**Task item:** Write every line of the material again exactly, with no pictures in the copy.

Segment Start: Dataset content

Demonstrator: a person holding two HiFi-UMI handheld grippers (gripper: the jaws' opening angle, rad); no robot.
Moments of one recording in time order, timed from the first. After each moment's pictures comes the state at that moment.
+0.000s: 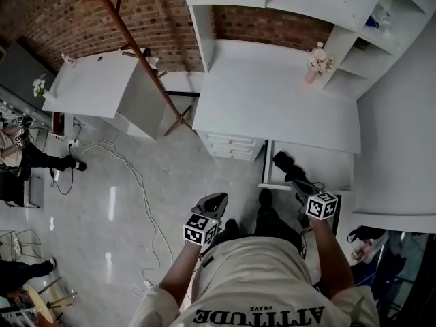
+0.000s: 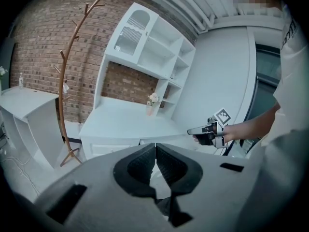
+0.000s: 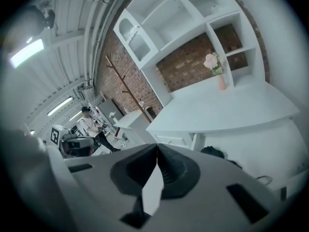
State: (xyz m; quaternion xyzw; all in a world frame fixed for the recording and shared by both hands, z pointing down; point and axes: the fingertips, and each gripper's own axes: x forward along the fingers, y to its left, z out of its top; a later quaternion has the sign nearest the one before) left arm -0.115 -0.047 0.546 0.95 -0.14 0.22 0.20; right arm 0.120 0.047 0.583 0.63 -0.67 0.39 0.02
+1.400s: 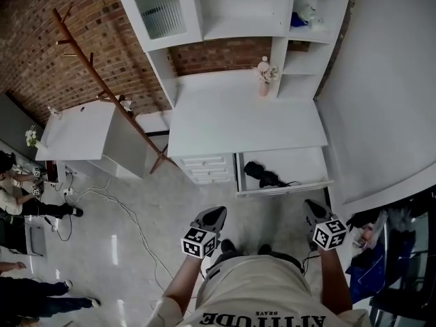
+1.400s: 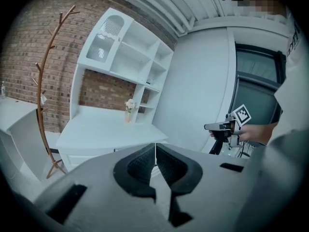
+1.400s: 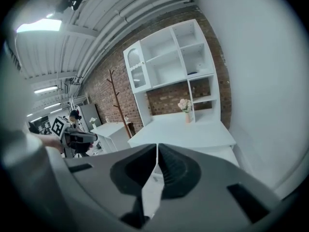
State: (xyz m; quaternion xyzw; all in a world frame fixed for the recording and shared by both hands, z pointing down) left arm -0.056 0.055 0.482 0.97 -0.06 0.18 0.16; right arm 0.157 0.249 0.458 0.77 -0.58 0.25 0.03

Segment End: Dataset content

**Response for this exercise:**
Demonstrator: a person holding two HiFi-UMI handheld grippers (gripper: the jaws' opening angle, rad); no robot.
Moments of one recording in time order, timed from the first. After each moment's pictures comes the state at that moment.
+0.000s: 
+0.000s: 
+0.000s: 
State: (xyz m; quaternion xyzw; all in a world frame fixed for the recording and shared by both hands, z pointing down; point and axes: the fingertips, and each gripper's own axes: x forward along the fingers, y to its left, z out of its top; a later quaternion has the sign nearest the one before) left arm -0.115 -0.047 0.546 0.95 -0.14 0.22 0.20; right arm 0.120 0.047 0.583 0.63 -0.67 0.39 0.02
+1.400s: 
+1.400s: 
+1.400s: 
State: (xyz m; quaternion xyzw; all in a world frame fixed for the recording and shared by both hands, z pointing down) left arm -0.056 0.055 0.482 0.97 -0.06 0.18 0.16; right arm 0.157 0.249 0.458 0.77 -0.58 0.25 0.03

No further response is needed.